**About this exercise:** Pick out each line with the word "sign" from the material that follows.
_ _ _ _
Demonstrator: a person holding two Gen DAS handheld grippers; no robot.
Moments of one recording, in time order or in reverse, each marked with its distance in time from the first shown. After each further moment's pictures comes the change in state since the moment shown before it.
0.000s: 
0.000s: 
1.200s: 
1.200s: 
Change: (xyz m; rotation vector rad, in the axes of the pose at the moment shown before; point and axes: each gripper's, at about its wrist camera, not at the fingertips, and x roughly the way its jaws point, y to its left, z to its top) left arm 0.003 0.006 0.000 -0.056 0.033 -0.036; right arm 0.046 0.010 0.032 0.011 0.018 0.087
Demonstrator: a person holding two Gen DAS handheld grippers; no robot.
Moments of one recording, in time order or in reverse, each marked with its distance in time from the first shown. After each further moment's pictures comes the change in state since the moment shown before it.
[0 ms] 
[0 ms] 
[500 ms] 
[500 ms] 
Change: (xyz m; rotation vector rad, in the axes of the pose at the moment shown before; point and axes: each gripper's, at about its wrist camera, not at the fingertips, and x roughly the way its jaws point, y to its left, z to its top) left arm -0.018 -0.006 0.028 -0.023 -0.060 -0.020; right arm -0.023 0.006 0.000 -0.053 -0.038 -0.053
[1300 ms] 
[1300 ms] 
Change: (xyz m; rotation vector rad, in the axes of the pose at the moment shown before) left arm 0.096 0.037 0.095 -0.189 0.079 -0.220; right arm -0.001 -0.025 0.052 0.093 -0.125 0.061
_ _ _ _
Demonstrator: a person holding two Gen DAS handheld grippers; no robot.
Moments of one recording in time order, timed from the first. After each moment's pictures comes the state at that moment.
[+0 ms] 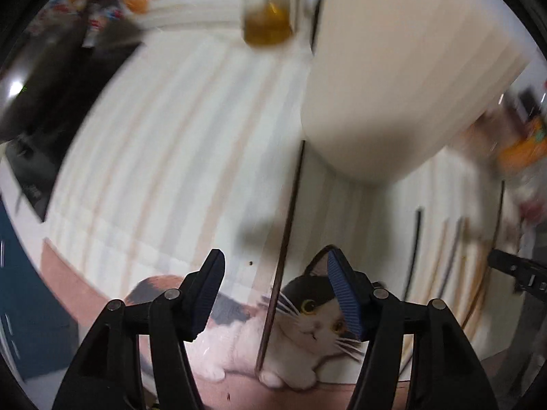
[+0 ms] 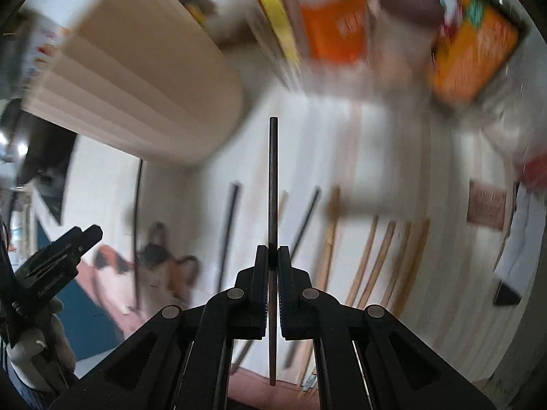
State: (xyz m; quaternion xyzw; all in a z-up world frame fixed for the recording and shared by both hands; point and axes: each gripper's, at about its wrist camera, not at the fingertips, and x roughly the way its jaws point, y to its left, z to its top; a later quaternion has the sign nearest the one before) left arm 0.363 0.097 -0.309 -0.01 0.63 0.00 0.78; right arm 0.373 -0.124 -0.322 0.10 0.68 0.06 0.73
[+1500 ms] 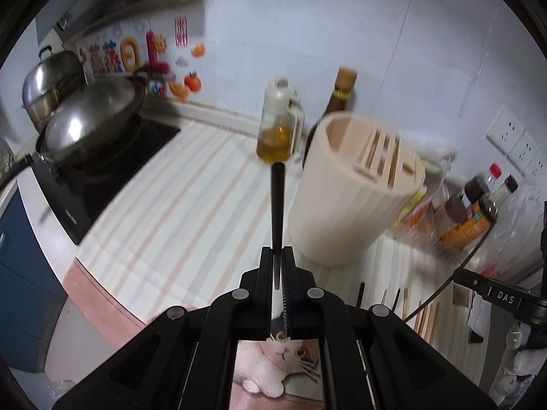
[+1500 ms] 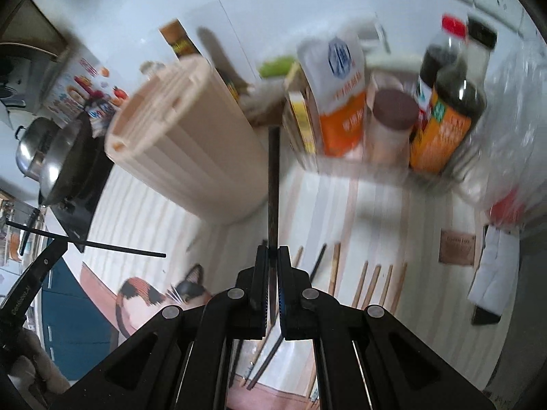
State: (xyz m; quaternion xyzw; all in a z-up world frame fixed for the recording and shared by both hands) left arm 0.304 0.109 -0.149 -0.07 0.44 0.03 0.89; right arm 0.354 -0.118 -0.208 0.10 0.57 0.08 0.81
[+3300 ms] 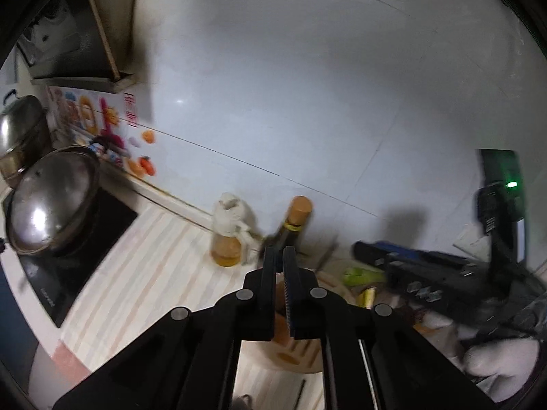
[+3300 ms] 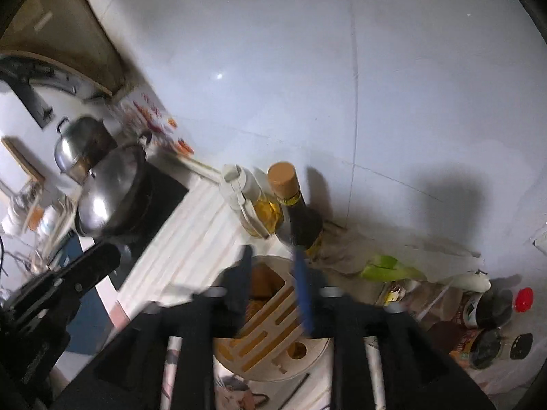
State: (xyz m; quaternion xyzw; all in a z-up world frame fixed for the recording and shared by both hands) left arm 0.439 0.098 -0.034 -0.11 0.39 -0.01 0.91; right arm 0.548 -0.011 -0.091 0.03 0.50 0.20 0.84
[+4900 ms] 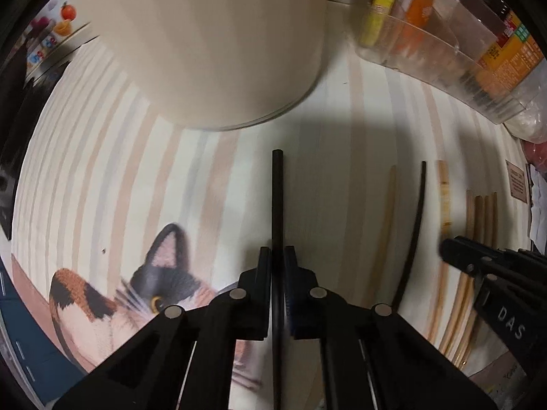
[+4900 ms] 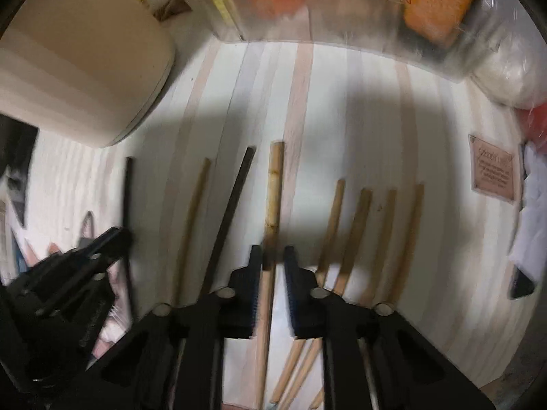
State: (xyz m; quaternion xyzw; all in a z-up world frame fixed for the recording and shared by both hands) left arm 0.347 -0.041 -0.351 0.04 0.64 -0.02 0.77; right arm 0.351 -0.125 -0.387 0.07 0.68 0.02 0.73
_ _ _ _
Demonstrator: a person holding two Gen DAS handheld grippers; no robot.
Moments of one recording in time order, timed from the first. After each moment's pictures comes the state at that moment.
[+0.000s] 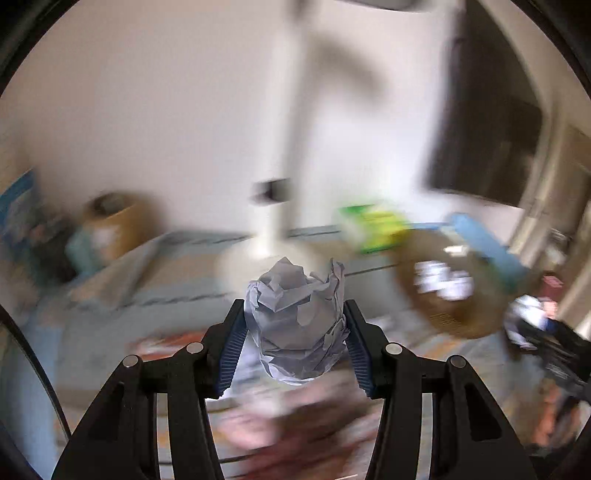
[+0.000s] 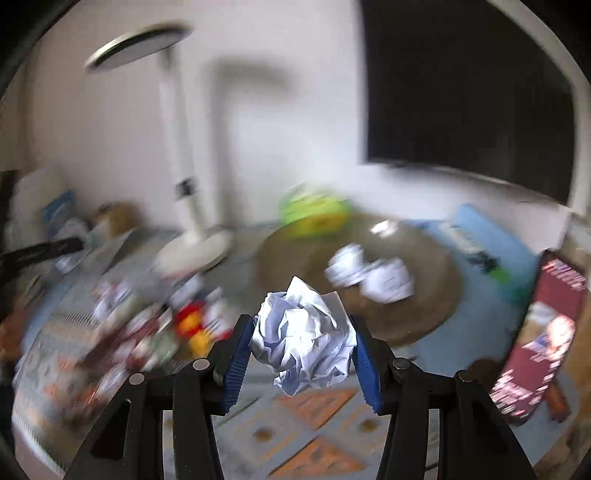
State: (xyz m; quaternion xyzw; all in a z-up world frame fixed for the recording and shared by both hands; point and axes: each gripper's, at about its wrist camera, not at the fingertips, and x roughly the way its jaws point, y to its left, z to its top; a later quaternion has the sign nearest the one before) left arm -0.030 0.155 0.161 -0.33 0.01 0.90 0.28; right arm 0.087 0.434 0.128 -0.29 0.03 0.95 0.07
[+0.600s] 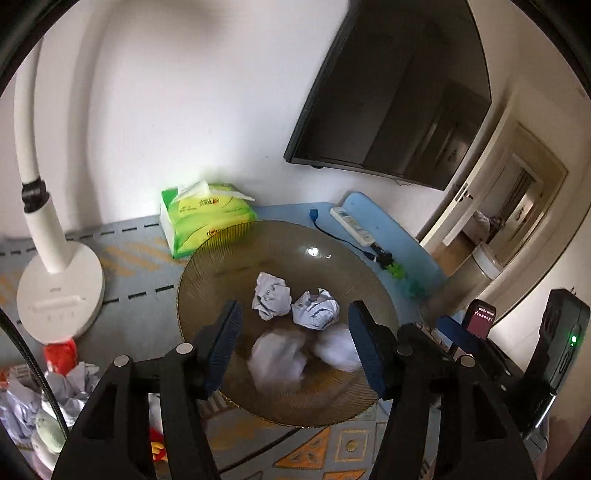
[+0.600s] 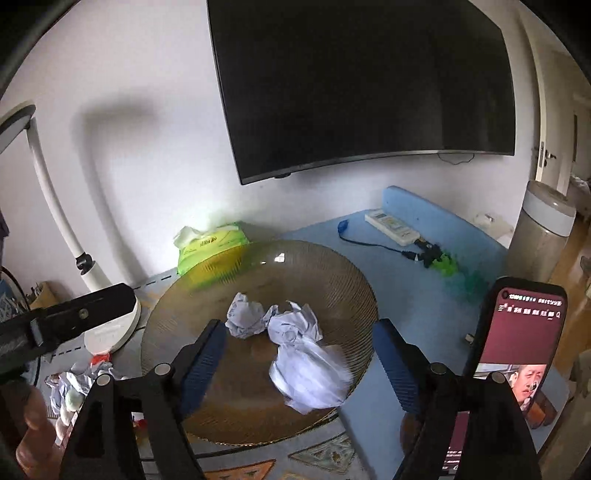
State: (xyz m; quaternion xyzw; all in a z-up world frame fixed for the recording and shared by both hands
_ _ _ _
**Result of the exercise:**
State: (xyz m; quaternion xyzw; all in a z-up world frame fixed for the recording and shared by both hands; point and axes: each gripper's, at about its wrist camera, not at the fingertips, and x roughly the way its jaws point, y to its left, z to its top; a later quaternion has the sign nearest the one before) left arm 0.363 0.097 -0.309 -0.01 0.63 0.00 0.78; right arm 0.373 -0.124 -0.322 0.10 0.68 0.06 0.73
State: (xyz m; quaternion xyzw; all in a z-up world frame fixed for the recording and shared by both hands; point and axes: each gripper's, at about its wrist camera, not at the fingertips, and x roughly the way its jaws point, y to its left, z to its top; a later quaternion has the sign nearest the one before) left arm -0.030 0.155 0.161 -0.33 0.01 0.90 0.28; right arm 0.087 0.434 0.128 -0.29 0.03 0.95 0.07

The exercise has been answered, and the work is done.